PROBLEM DETAILS. Exercise in exact copying. Transcribe every entry that follows, word for word.

Records from a collection:
Start of Block

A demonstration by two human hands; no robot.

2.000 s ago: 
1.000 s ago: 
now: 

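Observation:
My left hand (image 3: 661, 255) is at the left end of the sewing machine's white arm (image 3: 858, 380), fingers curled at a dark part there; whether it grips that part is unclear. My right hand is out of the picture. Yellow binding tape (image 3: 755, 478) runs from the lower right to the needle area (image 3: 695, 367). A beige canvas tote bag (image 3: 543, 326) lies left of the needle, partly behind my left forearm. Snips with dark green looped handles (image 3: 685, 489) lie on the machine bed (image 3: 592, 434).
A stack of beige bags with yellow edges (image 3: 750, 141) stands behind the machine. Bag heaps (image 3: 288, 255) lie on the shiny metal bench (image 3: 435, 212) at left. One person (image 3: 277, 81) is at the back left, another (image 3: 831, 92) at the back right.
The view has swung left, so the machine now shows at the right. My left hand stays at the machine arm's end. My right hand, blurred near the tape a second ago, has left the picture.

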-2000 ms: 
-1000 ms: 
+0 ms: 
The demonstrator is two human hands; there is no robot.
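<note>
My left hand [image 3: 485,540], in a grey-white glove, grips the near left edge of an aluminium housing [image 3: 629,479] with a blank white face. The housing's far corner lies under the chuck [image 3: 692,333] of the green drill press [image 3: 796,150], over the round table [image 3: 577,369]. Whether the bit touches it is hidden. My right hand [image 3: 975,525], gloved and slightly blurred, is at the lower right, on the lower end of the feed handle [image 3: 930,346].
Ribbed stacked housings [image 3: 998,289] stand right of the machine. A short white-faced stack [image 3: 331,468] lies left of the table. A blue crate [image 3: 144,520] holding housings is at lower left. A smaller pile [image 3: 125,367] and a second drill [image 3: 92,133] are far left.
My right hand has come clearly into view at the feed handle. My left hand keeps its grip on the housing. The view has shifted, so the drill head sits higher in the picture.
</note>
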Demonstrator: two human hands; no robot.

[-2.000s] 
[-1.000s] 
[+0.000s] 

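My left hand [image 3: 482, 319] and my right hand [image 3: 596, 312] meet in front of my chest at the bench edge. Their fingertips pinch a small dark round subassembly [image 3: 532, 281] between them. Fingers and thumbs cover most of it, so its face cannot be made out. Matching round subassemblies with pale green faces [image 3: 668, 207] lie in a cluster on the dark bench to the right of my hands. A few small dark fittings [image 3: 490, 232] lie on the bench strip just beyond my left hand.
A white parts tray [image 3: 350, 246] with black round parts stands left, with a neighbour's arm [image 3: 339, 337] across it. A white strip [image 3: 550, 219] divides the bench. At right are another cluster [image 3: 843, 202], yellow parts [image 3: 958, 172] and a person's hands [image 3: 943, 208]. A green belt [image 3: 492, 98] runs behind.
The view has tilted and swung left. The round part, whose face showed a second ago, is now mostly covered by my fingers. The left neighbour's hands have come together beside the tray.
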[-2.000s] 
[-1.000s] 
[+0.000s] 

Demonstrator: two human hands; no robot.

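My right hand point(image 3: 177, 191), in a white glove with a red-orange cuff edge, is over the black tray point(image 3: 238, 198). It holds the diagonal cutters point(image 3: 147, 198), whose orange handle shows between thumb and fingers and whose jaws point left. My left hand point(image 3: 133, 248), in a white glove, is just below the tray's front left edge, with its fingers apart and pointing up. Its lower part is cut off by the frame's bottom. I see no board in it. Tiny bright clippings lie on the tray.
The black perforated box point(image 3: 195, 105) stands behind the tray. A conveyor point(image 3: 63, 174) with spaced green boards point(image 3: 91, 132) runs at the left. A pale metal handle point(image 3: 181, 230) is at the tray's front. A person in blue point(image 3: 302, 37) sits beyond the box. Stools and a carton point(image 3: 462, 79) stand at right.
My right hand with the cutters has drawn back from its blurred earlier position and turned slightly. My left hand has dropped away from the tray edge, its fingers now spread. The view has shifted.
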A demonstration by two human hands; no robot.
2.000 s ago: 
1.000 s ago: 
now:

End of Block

RESULT BELOW.
A demonstration by two human hands; no robot.

2.000 s ago: 
1.000 s ago: 
now: 

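Observation:
My left hand (image 3: 661, 255) is at the left end of the sewing machine's white arm (image 3: 858, 380), fingers curled at a dark part there; whether it grips that part is unclear. My right hand is out of the picture. Yellow binding tape (image 3: 755, 478) runs from the lower right to the needle area (image 3: 695, 367). A beige canvas tote bag (image 3: 543, 326) lies left of the needle, partly behind my left forearm. Snips with dark green looped handles (image 3: 685, 489) lie on the machine bed (image 3: 592, 434).
A stack of beige bags with yellow edges (image 3: 750, 141) stands behind the machine. Bag heaps (image 3: 288, 255) lie on the shiny metal bench (image 3: 435, 212) at left. One person (image 3: 277, 81) is at the back left, another (image 3: 831, 92) at the back right.
The view has swung left, so the machine now shows at the right. My left hand stays at the machine arm's end. My right hand, blurred near the tape a second ago, has left the picture.
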
-2000 ms: 
-1000 ms: 
+0 ms: 
The demonstrator is two human hands; there is no robot.
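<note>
My left hand [image 3: 485,540], in a grey-white glove, grips the near left edge of an aluminium housing [image 3: 629,479] with a blank white face. The housing's far corner lies under the chuck [image 3: 692,333] of the green drill press [image 3: 796,150], over the round table [image 3: 577,369]. Whether the bit touches it is hidden. My right hand [image 3: 975,525], gloved and slightly blurred, is at the lower right, on the lower end of the feed handle [image 3: 930,346].
Ribbed stacked housings [image 3: 998,289] stand right of the machine. A short white-faced stack [image 3: 331,468] lies left of the table. A blue crate [image 3: 144,520] holding housings is at lower left. A smaller pile [image 3: 125,367] and a second drill [image 3: 92,133] are far left.
My right hand has come clearly into view at the feed handle. My left hand keeps its grip on the housing. The view has shifted, so the drill head sits higher in the picture.
</note>
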Demonstrator: two human hands; no robot.

[-2.000s] 
[-1.000s] 
[+0.000s] 

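My left hand [image 3: 482, 319] and my right hand [image 3: 596, 312] meet in front of my chest at the bench edge. Their fingertips pinch a small dark round subassembly [image 3: 532, 281] between them. Fingers and thumbs cover most of it, so its face cannot be made out. Matching round subassemblies with pale green faces [image 3: 668, 207] lie in a cluster on the dark bench to the right of my hands. A few small dark fittings [image 3: 490, 232] lie on the bench strip just beyond my left hand.
A white parts tray [image 3: 350, 246] with black round parts stands left, with a neighbour's arm [image 3: 339, 337] across it. A white strip [image 3: 550, 219] divides the bench. At right are another cluster [image 3: 843, 202], yellow parts [image 3: 958, 172] and a person's hands [image 3: 943, 208]. A green belt [image 3: 492, 98] runs behind.
The view has tilted and swung left. The round part, whose face showed a second ago, is now mostly covered by my fingers. The left neighbour's hands have come together beside the tray.
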[-2.000s] 
[-1.000s] 
[+0.000s] 

Demonstrator: two human hands; no robot.

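My right hand point(image 3: 177, 191), in a white glove with a red-orange cuff edge, is over the black tray point(image 3: 238, 198). It holds the diagonal cutters point(image 3: 147, 198), whose orange handle shows between thumb and fingers and whose jaws point left. My left hand point(image 3: 133, 248), in a white glove, is just below the tray's front left edge, with its fingers apart and pointing up. Its lower part is cut off by the frame's bottom. I see no board in it. Tiny bright clippings lie on the tray.
The black perforated box point(image 3: 195, 105) stands behind the tray. A conveyor point(image 3: 63, 174) with spaced green boards point(image 3: 91, 132) runs at the left. A pale metal handle point(image 3: 181, 230) is at the tray's front. A person in blue point(image 3: 302, 37) sits beyond the box. Stools and a carton point(image 3: 462, 79) stand at right.
My right hand with the cutters has drawn back from its blurred earlier position and turned slightly. My left hand has dropped away from the tray edge, its fingers now spread. The view has shifted.
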A demonstration by two human hands; no robot.
2.000 s ago: 
1.000 s ago: 
now:

What the exercise asked for is now complete.